Since we don’t know ahead of time which areas have high COVID-19 transmission, it is best to err on the side of caution and wear masks whenever you are indoors if you are concerned about being infected with—or transmitting—COVID-19 to others. Those who spend time around those who are unvaccinated, or those who are vaccinated but potentially at high risk, like people who are immunocompromised, should be especially cautious.

Deborah Fuller, PhD

Fully vaccinated people should wear masks in any indoor setting where there are large groups of people whose vaccination status is unknown. Put on a mask when entering a grocery store, a crowded bar or restaurant, when using public transportation, or when attending an indoor event where staying greater than six feet apart is not possible. Those are potential areas of high transmission. Also, before travel, check the CDC website to see if where you’re going has a high COVID-19 infection rate. In those areas, always wear mask unless you’re outdoors or indoors with family and friends whom you know are all vaccinated.
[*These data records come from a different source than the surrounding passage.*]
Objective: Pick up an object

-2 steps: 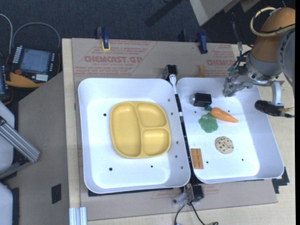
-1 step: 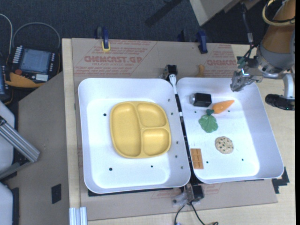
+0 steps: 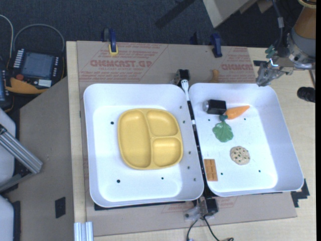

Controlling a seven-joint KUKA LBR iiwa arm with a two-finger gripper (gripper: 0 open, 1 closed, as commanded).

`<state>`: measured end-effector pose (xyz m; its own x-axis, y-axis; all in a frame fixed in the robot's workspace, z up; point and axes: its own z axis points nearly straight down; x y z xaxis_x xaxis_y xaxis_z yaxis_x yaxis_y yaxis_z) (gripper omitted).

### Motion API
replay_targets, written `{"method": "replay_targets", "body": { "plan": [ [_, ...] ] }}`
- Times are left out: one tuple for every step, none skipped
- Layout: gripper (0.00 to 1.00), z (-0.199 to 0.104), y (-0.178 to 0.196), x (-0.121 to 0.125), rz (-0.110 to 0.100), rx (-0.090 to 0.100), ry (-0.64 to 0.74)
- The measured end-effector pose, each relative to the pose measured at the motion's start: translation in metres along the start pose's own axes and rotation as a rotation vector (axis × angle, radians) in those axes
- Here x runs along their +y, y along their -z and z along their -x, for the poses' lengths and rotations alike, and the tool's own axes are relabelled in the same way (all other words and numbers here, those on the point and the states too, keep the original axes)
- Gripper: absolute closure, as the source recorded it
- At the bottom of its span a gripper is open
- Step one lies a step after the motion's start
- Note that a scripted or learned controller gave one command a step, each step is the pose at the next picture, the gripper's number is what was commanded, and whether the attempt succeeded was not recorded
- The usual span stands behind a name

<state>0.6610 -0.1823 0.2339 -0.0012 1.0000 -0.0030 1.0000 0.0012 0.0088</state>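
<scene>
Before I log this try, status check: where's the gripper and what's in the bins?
Gripper over right bin's far edge, holding nothing. Carrot, broccoli, cookie, black block untouched in right bin. Yellow divided plate in left bin.

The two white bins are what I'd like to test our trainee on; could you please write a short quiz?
1. True or false: the yellow divided plate lies in the left bin.
2. Which item lies nearest the right bin's front edge? A) carrot B) cookie C) black block
3. Fill in: the green leafy piece lies just below the ____.

Key: 1 true; 2 B; 3 carrot. The gripper hovers over the right bin's far rim.
</scene>
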Motion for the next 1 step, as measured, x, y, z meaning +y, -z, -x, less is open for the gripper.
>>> {"method": "replay_targets", "body": {
  "plan": [
    [1.0, -0.0003, 0.0002, 0.0007, -0.006, 0.001, 0.0]
  ]
}}
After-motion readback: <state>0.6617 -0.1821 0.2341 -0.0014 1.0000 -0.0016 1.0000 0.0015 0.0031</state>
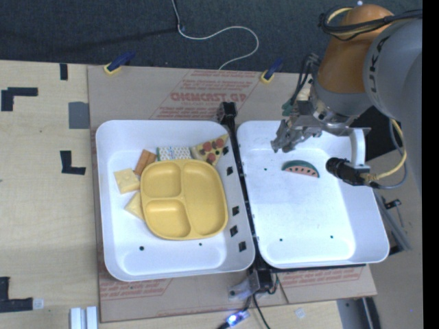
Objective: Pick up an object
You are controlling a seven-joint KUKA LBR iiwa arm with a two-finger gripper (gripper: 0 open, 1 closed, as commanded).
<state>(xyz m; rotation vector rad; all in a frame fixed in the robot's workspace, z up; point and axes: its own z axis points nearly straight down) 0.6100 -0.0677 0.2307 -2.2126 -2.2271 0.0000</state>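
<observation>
Nearest the camera, at the lower edge: brown cardboard sheet (171,91) spread over the pale wooden tabletop (41,204), carrying two shallow white plastic bins side by side.

In the left white bin (113,252): a yellow three-compartment plastic plate (184,199) lying flat, with tan cracker-like toy pieces (127,181) tucked against its left rim and a row of small multicoloured toy food items (199,151) along its far rim.

In the right white bin (322,242): a small watermelon-slice toy (302,169), red flesh with a green rind, lying flat on the bin floor in the far half. Apart from the gripper, slightly nearer the camera and a little to its right; nothing between the fingers.

Just beyond the slice: grey two-finger gripper (282,143), low over the bin's far left portion, pointing down-left. Fingertips close together, but too small and dark to say whether shut or parted.

Farther back: grey arm with its orange band (353,50), then a white cable (219,33) looping across dark carpet.
</observation>
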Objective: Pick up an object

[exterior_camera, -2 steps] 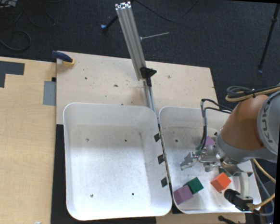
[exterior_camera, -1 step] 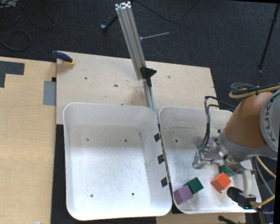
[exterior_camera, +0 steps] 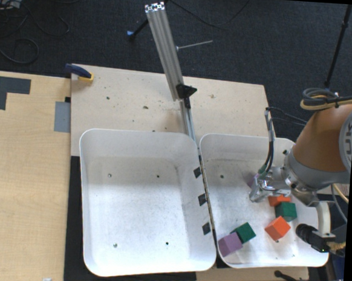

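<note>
Camera view has the arm (exterior_camera: 324, 139) reaching from the right, bent down into the right bin (exterior_camera: 235, 154), gripper (exterior_camera: 262, 189) low near its floor. Whether it grasps anything I cannot tell. Beside it lie a green block (exterior_camera: 286, 210) and orange block (exterior_camera: 277, 228); farther off, a second green block (exterior_camera: 245, 232) touches a purple block (exterior_camera: 230, 243).

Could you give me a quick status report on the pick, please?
Gripper low in right bin. Nothing visibly held. Blocks clustered beside it: orange block, green block, purple block.
</note>
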Robot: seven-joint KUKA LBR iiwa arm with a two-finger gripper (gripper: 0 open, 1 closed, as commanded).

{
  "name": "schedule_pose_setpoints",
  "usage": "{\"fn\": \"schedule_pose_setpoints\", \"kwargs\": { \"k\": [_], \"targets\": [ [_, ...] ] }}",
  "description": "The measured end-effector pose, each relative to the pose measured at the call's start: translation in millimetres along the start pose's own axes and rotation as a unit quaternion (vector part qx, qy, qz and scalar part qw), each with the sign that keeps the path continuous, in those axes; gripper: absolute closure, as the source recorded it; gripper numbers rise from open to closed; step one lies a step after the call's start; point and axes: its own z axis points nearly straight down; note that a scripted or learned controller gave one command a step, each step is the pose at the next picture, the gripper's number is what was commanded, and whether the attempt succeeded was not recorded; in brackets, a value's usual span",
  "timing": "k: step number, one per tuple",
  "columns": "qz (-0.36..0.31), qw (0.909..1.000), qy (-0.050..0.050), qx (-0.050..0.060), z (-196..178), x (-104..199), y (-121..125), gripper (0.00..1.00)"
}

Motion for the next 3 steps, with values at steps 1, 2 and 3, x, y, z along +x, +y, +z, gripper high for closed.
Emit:
{"fn": "schedule_pose_setpoints", "kwargs": {
  "k": [1,2,3],
  "targets": [
    [0.001,1.0000,0.000,-0.001,-60,5,-2,1.00],
    [0.001,1.0000,0.000,0.000,-105,4,-1,1.00],
    [0.000,1.0000,0.001,0.004,-84,57,15,1.00]
  ]
}}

Regardless of region, always wear a mask when you enter any health care or senior care facility.

Monica Gandhi, MD, MPH

When the CDC put in their mask guidance on May 13 that the vaccinated need not mask indoors, they were being consistent with the data that vaccines were very effective and reduced transmission.  However, the Delta variant is much more transmissible, leading to more mild breakthroughs among the vaccinated in areas of high community transmission and high cases and hospitalizations among unvaccinated adults. The reason for the increased mild breakthroughs is likely due to higher circulating virus making even vaccinated people likely to be exposed.  Therefore, the CDC has changed to a more metric-based set of mask guidance, rather than a single set of guidelines for the country, in response to a new variant with increased transmissibility. If one lives in an area with high rates of circulating virus (substantial or high transmission), the CDC is recommending that even vaccinated people should mask indoors, which I think is prudent until the Delta wave subsides.